• Your instructions: Retype, word for word, the line holding "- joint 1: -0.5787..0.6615" and every line below it to the end of the listing. Leave out the pictures.

• Material for this task:

-*-*-

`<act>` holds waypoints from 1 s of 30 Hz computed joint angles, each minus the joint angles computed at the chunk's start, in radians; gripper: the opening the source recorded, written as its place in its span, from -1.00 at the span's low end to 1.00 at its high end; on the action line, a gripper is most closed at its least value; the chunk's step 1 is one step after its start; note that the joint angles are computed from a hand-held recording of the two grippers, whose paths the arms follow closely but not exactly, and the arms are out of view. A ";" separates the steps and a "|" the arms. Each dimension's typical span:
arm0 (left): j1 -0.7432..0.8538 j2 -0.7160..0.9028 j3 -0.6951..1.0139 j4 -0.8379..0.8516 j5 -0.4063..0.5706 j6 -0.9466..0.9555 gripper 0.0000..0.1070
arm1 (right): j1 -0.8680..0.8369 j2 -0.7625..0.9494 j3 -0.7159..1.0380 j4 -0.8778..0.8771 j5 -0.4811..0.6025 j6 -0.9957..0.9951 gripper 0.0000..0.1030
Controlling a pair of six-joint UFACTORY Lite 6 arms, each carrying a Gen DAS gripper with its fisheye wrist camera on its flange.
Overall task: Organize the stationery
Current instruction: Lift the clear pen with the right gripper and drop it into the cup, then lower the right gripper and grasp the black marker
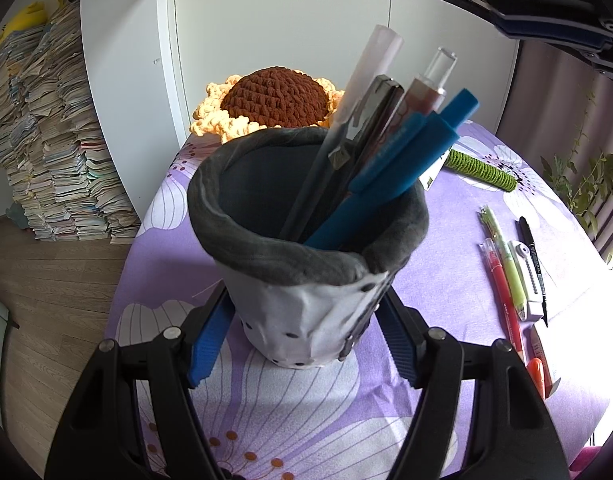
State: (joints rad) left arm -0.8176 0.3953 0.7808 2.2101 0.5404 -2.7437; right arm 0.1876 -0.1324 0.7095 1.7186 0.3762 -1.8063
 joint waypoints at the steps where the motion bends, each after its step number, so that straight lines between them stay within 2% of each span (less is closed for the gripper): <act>1: 0.000 0.000 0.000 0.000 0.000 0.000 0.31 | -0.034 -0.031 -0.016 -0.038 0.006 0.031 -0.74; 4: 0.000 0.000 0.000 0.001 0.000 0.000 0.32 | -0.144 -0.083 -0.043 -0.152 -0.007 0.135 -0.74; 7: 0.000 0.000 0.000 0.001 0.000 -0.001 0.32 | -0.268 -0.047 -0.040 -0.252 -0.013 0.228 -0.74; 11: 0.000 0.000 0.000 0.001 0.000 -0.001 0.32 | -0.377 0.120 0.010 -0.431 -0.062 0.413 -0.73; 15: 0.004 0.000 0.000 0.004 -0.003 -0.003 0.34 | -0.454 0.296 0.078 -0.537 -0.038 0.523 -0.73; 20: 0.007 -0.003 -0.005 0.011 -0.003 -0.007 0.34 | -0.475 0.421 0.157 -0.622 -0.020 0.638 -0.73; 30: 0.007 -0.003 -0.005 0.009 -0.002 -0.005 0.34 | -0.471 0.509 0.214 -0.695 -0.025 0.750 -0.73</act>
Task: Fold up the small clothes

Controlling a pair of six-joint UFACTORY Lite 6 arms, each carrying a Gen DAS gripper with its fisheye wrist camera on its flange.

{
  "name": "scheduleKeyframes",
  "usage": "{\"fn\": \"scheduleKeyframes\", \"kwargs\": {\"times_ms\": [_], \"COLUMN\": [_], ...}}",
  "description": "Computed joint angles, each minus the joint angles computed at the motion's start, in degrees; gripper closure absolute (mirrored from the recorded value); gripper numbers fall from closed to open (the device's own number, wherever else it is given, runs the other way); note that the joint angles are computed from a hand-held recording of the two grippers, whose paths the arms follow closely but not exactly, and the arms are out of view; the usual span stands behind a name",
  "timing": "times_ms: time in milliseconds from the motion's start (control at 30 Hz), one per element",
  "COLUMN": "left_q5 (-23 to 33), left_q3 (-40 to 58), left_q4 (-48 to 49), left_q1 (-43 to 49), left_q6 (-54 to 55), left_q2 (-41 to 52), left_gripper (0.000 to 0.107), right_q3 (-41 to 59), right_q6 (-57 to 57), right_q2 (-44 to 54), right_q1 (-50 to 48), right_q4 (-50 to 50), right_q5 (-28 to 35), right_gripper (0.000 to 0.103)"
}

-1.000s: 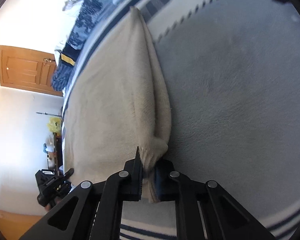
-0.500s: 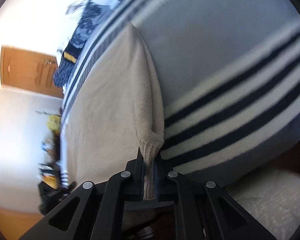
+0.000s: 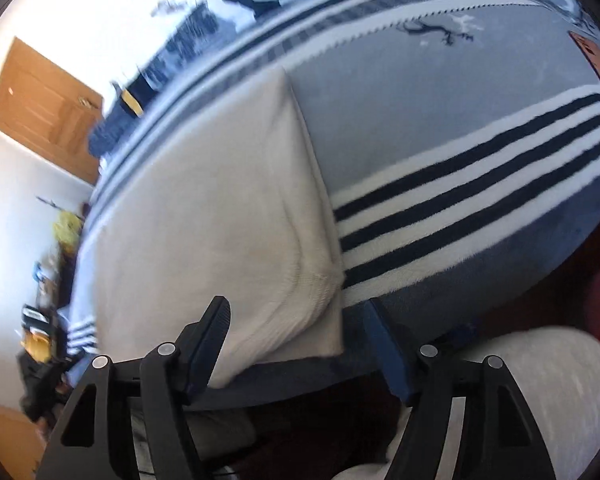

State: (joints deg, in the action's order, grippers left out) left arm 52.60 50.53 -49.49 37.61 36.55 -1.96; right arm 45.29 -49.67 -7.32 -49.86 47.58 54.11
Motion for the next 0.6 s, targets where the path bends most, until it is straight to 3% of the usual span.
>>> {"fn": "scheduleKeyframes", "kwargs": {"times_ms": [133, 267, 367, 533, 600], "left_q5": [2.52, 2.24, 0.85, -0.10, 0.69], "left_q3": [0.28, 0.99, 1.15, 3.81, 4.79], "left_q4": [-3.39, -4.51, -5.68, -6.82, -7.43], "left_q1": [-3.86, -7.95, -8.96, -10.96, -10.66], "left_q6": [1.99, -0.11, 0.38, -0.37, -1.29], "left_q2": [1.78, 6.16, 7.89, 12.37, 13.90], "left_gripper": [0.054, 0.054, 0.054, 0.054, 0.070], "right_q3": [-1.22, 2.00, 10.21, 31.45, 41.85], "right_q6": [-0.18, 8.15, 16.35, 27.57, 32.27], "right_q2": [-4.73, -7.69, -5.10, 11.89, 20.70], "right_q1": [-1.51, 12.37, 26.01, 43.41, 48.41], "right_q4": [3.36, 5.03, 3.49, 1.53, -1.71], "right_q5": [8.42, 8.28, 5.12, 2.43, 3.67], "right_gripper": [0.029, 0.029, 0.029, 0.029, 0.029]}}
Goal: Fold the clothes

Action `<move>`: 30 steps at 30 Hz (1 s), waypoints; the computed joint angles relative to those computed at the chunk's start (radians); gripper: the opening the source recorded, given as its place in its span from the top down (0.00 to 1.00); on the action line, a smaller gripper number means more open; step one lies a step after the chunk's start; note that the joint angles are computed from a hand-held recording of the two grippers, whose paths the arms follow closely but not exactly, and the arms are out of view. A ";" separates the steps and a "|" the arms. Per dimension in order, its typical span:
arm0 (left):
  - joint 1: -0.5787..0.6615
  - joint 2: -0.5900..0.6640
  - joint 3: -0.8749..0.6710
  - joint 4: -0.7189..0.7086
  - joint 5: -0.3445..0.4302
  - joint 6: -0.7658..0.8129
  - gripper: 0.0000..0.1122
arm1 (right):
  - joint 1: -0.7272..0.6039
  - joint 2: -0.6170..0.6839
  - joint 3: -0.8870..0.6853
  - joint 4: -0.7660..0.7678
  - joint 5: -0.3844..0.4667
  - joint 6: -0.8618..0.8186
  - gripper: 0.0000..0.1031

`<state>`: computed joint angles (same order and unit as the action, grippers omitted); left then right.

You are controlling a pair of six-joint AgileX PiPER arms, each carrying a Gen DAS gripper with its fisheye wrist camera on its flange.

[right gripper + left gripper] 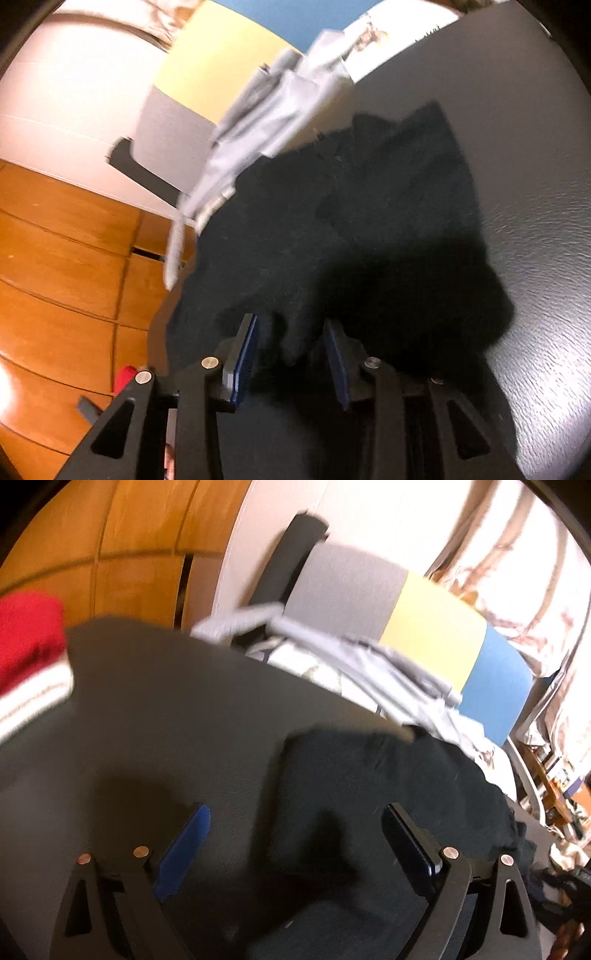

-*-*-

• Task solution:
  - joint 1: -0.5787..0.6615
  - joint 2: -0.5900..0.6640
  - joint 3: -0.8749..0.6710
  - joint 4: -0.7189..0.7086
  - joint 5: -0.3445..0.4302
  - joint 6: -0.7658..0.8129
  - gripper: 0.0000..0.1122
arm1 (right):
  - joint 1: -0.7272..0.6039
  - joint 2: -0.6170..0.6839
  - joint 3: -0.8870..0.6853
  - joint 4: -0.7660..0.7678
  - joint 5: -0.3844..0.4667
  - joint 6: -0.8618..0.8186
  - gripper: 0.0000..0.1031

`<state>`: computed joint angles (same order and unit as the action, grippers omitted); left then right.

You are controlling a pair of six-joint AgileX PiPER arms, each carrying a Gen DAS gripper with its fisheye wrist camera on its flange.

[right gripper + left gripper] 

No further response is needed.